◆ **Work to complete**
Going through the data below, please show each line containing the string "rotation".

- - - -

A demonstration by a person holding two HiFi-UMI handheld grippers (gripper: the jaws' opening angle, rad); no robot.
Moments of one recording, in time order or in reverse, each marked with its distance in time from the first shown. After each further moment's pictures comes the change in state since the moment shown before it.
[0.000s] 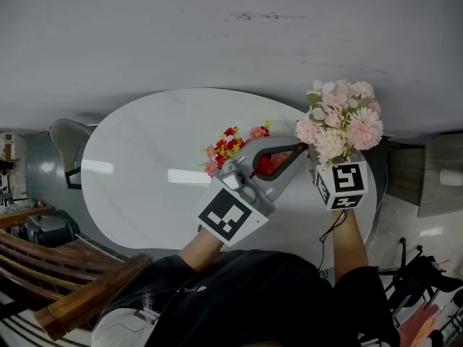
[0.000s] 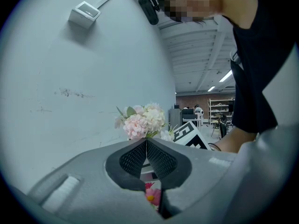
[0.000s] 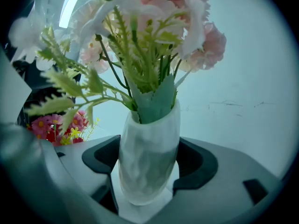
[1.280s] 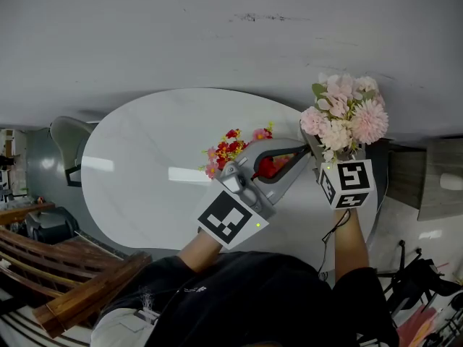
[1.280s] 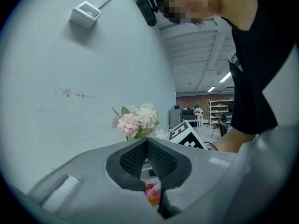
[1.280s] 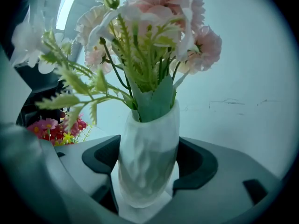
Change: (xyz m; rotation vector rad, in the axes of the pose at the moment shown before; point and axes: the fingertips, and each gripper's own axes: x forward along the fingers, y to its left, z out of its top) left arm -0.002 0.000 0.003 0.011 -0.006 -0.006; right arm 0.004 -0.006 0.006 0.023 0.006 0.007
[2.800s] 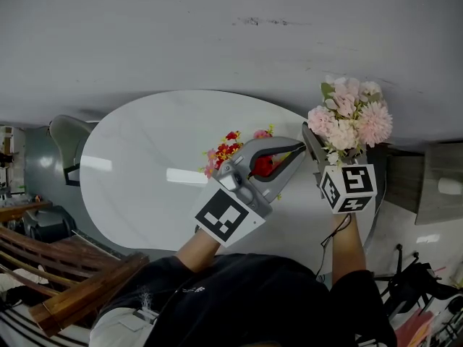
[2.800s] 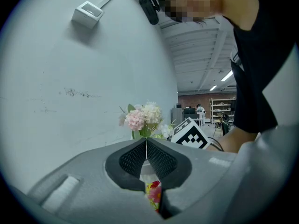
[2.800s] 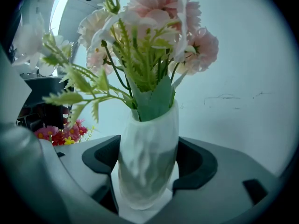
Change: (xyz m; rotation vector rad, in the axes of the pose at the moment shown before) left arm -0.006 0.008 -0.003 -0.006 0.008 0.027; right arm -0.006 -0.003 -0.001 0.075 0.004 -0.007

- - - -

◆ **Expected output**
Change: (xyz m; rotation vector rad, in the axes of the pose at the moment shown before; point and axes: the fingertips, and each gripper's own axes: x forward along the fingers, y to its left, z out of its top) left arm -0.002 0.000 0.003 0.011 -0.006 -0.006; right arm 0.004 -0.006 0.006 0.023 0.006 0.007
Change: (xyz m; rotation vector rad, in the axes of the pose at the moment shown before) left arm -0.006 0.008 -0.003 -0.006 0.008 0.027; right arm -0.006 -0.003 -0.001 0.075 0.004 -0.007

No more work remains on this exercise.